Theoretical Positions

The schools of thought by a couple of psychologists in the twentieth century, with the study of psychology as a discipline has saw it benefit from several psychologists and other visionaries individuals who have significantly contributed to the subject (Heatherton, 2006).

These great men include Carl Jung, William James, Sigmund Freud, and Alfred Adler. This paper therefore attempts to look at their central ideas as regards to the nature and cause of human psychological functioning.

Sigmund Freud has made a towering contributition to the field of personality. His theories on personality, developmental stages, as well as defense mechanism have attracted many scholars in the field of psychology.

His theory of personality is made up of the levels of consciousness, the development of personality, the structure of personality, the source of motivation, and the nature of human beings. Freud argues that there are three levels of consciousness, the conscious, the pre conscious, and the unconscious. What we are aware of is our councious mind while the preconscious is simply made up of thoughts and feelings. These are not conscious but are able to graduate to the conscious stage. The unconscious is made up of thing we cannot become aware of, may be were forgotten due to some reasons and kept as 'repression'.

Regarding libido, Freud believed that children were born with libido, a certain amount of mental energy, which becomes the driver for adult sexual desire. He holds these two instincts, which drive individuals, sexual drive-by libido and live preserving drives such as pain and hunger (Heatherton, 2006).

Although Freud appears to concentrate much on the libido, his theory of the unconscious mind is termed as his greatest contribution as long as psychology is concerned. Through his theory that splits psychological functioning of human beings into several layers, he postulates that only the obvious and the councious control behavior. He also holds that the suppressed and unsaid is also crucial in shaping actions and behavior. The recognition of the unconscious sets Sigmund apart as a psychologist of then. Freud also studied and tried to explain how the unconscious affects behavior and the way of doing things (Ouma, 2000).

On the other hand, Carl Jung also dealt with the unconscious in his theories. He however advocated for exploration of psychology, religion, and dreams. He also considered mythology and art. Apart from the unconscious, his study also integrated the divine intervention to the unconscious. He argues that both are related and goes together. He did not attach a lot of merit to logic and hard science to explain psychology. He sought for harmony and balance. Just like Freud, he dealt with the unconscious but made some additions through the inclusion of religion.

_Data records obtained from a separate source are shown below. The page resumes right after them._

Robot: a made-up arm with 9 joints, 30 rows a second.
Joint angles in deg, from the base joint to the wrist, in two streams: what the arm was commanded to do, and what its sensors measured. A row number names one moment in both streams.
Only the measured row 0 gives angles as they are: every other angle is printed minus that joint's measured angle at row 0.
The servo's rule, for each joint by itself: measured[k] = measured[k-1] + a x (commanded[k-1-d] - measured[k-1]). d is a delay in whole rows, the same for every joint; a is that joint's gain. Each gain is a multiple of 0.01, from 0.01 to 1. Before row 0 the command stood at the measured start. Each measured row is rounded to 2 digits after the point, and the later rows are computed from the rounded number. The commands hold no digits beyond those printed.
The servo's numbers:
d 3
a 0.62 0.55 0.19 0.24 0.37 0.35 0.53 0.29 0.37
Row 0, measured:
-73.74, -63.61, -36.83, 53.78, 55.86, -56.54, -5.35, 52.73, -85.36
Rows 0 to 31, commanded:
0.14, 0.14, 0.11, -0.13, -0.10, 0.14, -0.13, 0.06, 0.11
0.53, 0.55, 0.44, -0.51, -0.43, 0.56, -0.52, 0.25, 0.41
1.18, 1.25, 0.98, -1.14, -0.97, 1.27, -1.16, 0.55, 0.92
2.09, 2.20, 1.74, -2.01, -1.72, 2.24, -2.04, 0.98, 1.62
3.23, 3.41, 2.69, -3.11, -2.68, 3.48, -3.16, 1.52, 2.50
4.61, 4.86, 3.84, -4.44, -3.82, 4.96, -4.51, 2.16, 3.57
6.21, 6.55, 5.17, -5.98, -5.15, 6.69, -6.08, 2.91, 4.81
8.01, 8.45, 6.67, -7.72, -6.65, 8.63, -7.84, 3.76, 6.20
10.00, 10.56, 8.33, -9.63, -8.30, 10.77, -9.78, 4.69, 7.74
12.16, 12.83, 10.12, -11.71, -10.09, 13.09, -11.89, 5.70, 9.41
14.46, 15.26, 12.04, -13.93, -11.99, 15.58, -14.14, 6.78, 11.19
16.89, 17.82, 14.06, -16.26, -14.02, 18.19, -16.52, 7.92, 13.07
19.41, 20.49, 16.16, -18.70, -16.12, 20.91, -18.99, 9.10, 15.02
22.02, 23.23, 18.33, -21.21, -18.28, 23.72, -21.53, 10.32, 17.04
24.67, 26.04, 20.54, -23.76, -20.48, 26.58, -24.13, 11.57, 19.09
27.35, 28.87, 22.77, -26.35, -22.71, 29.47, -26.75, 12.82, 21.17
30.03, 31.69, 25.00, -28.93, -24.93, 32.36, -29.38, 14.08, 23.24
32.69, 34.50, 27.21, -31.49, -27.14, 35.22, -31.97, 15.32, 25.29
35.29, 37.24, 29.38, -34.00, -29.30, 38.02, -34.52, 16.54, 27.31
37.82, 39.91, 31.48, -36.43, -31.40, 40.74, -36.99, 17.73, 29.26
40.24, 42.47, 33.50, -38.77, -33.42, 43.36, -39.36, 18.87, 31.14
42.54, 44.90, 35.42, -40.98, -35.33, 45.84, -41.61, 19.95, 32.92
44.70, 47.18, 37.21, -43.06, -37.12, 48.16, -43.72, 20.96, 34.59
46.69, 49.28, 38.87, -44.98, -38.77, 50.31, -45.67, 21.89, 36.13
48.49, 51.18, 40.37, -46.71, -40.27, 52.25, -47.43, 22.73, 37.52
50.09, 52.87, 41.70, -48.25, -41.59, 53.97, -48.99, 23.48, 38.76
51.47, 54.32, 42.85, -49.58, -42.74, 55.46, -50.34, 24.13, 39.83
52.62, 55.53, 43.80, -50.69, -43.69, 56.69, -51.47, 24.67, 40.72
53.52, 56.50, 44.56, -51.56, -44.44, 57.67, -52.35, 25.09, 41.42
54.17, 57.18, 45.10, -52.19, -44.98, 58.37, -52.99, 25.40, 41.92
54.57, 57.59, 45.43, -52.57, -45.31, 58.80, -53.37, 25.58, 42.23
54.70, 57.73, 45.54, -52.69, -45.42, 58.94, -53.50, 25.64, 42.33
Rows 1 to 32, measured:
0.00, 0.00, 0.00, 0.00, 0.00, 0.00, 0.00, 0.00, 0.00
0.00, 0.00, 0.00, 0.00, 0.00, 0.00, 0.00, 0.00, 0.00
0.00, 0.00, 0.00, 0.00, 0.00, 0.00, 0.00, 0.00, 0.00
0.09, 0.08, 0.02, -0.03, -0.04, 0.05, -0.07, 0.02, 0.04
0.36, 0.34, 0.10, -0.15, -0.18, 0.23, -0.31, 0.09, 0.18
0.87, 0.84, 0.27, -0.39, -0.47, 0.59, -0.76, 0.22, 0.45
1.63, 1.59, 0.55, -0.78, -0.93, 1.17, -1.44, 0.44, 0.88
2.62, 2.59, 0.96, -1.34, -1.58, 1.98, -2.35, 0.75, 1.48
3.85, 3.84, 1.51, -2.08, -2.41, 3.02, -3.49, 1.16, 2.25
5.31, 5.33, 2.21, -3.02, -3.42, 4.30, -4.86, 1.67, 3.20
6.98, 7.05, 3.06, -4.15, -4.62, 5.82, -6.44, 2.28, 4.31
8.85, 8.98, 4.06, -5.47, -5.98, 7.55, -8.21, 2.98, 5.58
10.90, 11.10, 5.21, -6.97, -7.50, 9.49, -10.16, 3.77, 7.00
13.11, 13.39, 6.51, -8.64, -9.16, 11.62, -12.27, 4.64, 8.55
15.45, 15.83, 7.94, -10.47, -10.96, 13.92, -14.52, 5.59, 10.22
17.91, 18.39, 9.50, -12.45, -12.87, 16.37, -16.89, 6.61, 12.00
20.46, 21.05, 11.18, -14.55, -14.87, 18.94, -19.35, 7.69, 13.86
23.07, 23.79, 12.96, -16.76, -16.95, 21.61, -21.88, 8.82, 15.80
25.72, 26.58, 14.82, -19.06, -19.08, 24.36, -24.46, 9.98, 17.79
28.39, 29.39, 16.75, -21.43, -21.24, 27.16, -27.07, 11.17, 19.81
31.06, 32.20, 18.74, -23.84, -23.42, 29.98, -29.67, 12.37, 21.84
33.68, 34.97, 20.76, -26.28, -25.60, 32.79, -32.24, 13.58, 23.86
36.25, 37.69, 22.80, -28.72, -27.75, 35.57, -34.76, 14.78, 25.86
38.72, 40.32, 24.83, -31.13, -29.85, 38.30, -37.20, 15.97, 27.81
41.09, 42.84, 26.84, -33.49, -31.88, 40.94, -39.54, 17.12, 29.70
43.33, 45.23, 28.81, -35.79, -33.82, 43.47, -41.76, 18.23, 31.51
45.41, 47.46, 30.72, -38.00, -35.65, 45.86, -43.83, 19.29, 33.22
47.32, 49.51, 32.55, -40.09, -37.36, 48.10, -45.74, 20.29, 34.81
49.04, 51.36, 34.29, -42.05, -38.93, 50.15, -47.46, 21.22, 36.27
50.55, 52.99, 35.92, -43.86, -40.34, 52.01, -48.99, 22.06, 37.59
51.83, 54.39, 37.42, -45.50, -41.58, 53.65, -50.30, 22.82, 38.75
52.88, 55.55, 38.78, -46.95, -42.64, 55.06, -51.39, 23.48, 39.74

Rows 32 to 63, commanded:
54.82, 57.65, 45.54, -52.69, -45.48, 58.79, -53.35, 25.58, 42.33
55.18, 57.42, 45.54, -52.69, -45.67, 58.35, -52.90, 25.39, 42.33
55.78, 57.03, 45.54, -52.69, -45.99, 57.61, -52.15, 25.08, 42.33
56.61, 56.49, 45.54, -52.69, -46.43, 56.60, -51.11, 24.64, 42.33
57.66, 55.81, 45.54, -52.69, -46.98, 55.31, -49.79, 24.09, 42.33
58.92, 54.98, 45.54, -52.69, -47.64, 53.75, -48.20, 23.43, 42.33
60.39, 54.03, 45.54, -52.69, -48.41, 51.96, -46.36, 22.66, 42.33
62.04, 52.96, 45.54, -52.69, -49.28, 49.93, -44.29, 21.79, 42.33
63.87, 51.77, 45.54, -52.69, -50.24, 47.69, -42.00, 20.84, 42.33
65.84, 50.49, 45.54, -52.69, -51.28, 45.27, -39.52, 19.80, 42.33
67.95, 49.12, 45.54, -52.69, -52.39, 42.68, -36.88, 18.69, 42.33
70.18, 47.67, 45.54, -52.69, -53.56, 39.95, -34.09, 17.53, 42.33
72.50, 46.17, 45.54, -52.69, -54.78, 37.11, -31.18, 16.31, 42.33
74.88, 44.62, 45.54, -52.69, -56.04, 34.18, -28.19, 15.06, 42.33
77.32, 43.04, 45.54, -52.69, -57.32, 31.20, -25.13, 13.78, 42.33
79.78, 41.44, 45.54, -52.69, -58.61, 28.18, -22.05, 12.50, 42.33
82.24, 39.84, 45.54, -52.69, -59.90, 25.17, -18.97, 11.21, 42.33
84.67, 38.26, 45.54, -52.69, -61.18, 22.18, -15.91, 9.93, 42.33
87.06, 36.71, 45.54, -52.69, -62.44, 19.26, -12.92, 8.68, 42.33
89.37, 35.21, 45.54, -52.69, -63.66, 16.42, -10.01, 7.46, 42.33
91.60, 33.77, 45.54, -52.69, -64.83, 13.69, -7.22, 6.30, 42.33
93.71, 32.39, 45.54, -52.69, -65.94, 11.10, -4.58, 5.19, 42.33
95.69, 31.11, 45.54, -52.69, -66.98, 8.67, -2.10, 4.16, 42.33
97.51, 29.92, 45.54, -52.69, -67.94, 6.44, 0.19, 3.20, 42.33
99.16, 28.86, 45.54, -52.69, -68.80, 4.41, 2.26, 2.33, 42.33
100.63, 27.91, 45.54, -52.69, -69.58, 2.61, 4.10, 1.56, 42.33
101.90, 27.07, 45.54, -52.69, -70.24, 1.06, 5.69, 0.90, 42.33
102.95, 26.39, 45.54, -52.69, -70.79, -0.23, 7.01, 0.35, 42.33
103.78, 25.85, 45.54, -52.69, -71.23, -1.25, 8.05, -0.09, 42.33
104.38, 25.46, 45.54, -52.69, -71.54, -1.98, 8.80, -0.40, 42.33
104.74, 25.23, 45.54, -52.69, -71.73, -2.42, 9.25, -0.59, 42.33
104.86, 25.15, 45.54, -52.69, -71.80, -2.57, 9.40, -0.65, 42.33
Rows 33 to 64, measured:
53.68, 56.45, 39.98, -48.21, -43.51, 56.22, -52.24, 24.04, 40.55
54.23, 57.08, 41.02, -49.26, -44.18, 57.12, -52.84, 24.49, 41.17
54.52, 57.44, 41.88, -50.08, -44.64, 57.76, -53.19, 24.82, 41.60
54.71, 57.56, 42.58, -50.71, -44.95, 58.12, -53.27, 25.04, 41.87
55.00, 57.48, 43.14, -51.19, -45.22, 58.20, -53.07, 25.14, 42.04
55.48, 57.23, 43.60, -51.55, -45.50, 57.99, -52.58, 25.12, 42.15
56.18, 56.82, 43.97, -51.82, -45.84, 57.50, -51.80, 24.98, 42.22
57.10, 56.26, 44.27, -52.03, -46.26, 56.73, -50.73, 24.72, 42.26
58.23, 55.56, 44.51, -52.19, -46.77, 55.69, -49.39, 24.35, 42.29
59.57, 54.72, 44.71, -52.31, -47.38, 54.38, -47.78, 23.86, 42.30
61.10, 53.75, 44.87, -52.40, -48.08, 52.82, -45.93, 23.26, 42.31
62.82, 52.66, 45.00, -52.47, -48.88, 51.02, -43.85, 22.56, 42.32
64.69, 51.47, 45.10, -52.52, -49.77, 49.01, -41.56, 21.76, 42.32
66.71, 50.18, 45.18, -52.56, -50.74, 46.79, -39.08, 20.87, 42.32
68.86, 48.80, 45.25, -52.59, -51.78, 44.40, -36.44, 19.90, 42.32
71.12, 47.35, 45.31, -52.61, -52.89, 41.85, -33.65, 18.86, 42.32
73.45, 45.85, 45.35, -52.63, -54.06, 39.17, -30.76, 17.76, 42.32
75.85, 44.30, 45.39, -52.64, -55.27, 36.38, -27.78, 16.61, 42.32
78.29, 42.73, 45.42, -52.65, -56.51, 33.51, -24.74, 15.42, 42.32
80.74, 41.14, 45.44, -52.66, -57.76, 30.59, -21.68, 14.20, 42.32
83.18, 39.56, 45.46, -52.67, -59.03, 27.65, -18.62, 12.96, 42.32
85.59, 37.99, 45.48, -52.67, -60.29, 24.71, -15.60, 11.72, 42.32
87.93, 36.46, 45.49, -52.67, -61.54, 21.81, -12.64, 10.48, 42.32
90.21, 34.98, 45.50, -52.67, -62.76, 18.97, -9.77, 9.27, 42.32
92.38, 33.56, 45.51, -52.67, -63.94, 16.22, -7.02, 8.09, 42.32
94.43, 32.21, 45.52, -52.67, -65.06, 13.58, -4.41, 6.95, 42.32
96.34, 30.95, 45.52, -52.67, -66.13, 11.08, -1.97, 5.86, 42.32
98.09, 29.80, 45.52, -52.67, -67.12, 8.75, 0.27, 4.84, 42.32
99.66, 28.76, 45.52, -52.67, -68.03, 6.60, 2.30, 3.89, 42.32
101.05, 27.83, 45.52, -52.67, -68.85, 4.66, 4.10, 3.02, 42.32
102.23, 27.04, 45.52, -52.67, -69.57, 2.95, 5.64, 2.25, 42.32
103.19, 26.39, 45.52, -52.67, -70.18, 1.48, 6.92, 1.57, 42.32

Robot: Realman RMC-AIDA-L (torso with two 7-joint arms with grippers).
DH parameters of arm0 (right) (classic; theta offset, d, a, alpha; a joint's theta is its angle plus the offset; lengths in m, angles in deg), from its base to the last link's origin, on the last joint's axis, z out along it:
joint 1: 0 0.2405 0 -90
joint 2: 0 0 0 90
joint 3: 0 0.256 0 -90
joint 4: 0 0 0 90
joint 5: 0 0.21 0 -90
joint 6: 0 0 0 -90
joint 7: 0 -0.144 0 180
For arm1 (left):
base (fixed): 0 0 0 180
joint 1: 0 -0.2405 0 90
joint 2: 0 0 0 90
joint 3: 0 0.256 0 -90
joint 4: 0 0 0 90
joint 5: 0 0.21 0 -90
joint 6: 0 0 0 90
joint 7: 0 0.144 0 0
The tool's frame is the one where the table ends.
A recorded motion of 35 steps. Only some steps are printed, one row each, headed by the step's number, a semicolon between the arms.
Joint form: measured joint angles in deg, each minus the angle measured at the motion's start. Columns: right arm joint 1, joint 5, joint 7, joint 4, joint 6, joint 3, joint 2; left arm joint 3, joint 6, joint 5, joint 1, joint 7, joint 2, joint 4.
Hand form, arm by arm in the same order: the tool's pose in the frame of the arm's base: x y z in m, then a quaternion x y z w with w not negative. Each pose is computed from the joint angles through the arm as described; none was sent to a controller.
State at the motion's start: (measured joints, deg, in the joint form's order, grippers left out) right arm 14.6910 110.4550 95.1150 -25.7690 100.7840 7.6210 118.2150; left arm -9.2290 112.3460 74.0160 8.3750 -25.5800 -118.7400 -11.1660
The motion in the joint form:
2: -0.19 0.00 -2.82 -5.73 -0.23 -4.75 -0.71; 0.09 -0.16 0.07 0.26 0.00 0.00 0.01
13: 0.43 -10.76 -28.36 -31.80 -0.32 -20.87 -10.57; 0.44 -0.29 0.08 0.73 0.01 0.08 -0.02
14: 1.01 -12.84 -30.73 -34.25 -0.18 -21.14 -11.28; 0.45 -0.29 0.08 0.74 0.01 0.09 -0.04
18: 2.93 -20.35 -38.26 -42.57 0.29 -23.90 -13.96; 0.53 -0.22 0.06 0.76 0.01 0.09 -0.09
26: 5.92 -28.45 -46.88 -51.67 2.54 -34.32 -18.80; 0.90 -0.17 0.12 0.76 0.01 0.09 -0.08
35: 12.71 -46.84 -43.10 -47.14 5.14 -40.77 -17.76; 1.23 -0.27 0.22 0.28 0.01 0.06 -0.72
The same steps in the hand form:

Alfred Adler also studied the unconscious. His study differs with that of Freud and Jung with the introduction of counseling and psychotherapy. He dealt with the personal level of psychology as well as social equity as one of the factors that can prevent mind illness. Together with his psychological social aspect, he studied relationships in the society that are built on power (Ouma, 2000).

On the other hand, William James explored religion and mysticism. He explored truth and argued that nature cannot be frozen in time and space. He postulates that truth depends on how useful it is to the individual who believes the truth. In describing how one's mind connects to the world, he used the concept of stream of consciousness. This concept is also in line with the Unconscious in explaining human behavior, which eventually unites all the four scholars (Raymond, 2004).